By comparing bone marrow samples from MDS patients and healthy control subjects, the researchers found that CD95, but not CD95 ligand, was overexpressed in patients with lower-risk MDS.
Further analysis revealed that a patient’s CD95 expression level at diagnosis could predict response to an ESA. Specifically, CD95 overexpression was predictive of a lower response rate to ESAs in patients with low- or intermediate-1-risk MDS.
Next, the researchers tested bone marrow erythroid progenitors from 3 control subjects and 5 patients with MDS and found that CD95 expression increased during MDS erythroid progenitor amplification but remained lower in control cultures.
On day 5 of culture, the mean number of BFU-Es was significantly lower in MDS patient samples than in controls. And treatment with APG101 prompted a dose-dependent increase in BFU-E growth in MDS samples but not in controls.
When the researchers added APG101 (at 10 μg/mL) to the cultures over 7 days, they observed an improvement in the proliferation of erythroblasts but no significant effect on the kinetics of differentiation.
They also found that APG101 reduced apoptosis in immature precursors by 30% but had no effect on apoptosis in mature precursors.
Baseline BFU-E number affects response
The researchers then assessed the effects of APG101 in samples from 5 control subjects and 20 MDS patients with varying responses to ESAs and varying baseline levels of BFU-Es.
Fifteen of the MDS patients had a significantly lower number of baseline BFU-Es than controls (P=0.005), but 5 MDS patients had a mean number of BFU-Es that was comparable to controls (P=0.429). There was no significant difference in WHO classification or CD95 expression between the 2 groups of MDS patients (P=0.612).
However, 11 of the 15 patients with low erythropoiesis had received an ESA, and all of them were resistant to this treatment. In all, 15 of the MDS patients had received an ESA, and 14 were resistant to it (6 primary and 8 secondary).
The researchers found that APG101 induced a dose-dependent increase of BFU-Es in samples from the 15 MDS patients with low erythropoiesis but not in samples from the 5 patients with normal erythropoiesis or in the control samples (P<0.001).
The team said that a low BFU-E number at baseline was significantly associated with in vitro response to APG101 among the 20 MDS patients (P=0.031) and the 14 ESA-resistant patients (P=0.027).
Further investigation confirmed that a low clonogenic progenitor number at baseline, but not the level of CD95 or CD95 ligand expression, was predictive of the response to APG101.

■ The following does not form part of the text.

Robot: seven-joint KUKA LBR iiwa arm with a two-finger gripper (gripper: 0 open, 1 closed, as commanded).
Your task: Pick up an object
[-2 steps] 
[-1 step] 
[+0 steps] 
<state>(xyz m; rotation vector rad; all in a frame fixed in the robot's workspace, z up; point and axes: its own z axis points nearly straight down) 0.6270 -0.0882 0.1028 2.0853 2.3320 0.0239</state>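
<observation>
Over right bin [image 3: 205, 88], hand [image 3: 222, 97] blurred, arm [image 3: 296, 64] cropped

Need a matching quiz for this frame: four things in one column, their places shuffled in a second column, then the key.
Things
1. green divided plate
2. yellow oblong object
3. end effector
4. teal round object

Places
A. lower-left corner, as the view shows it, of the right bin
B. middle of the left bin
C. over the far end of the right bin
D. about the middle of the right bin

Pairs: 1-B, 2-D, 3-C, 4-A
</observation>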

“This study provides a rationale for further clinical investigation of this potential new therapeutic option in patients with severely impaired erythropoiesis who are resistant to erythropoiesis-stimulating agents,” Dr Fontenay said.
Apogenix has conducted a phase 1 trial of APG101 in transfusion-dependent patients with low- to intermediate-1-risk MDS. The company expects the results of this trial will be available in the coming months.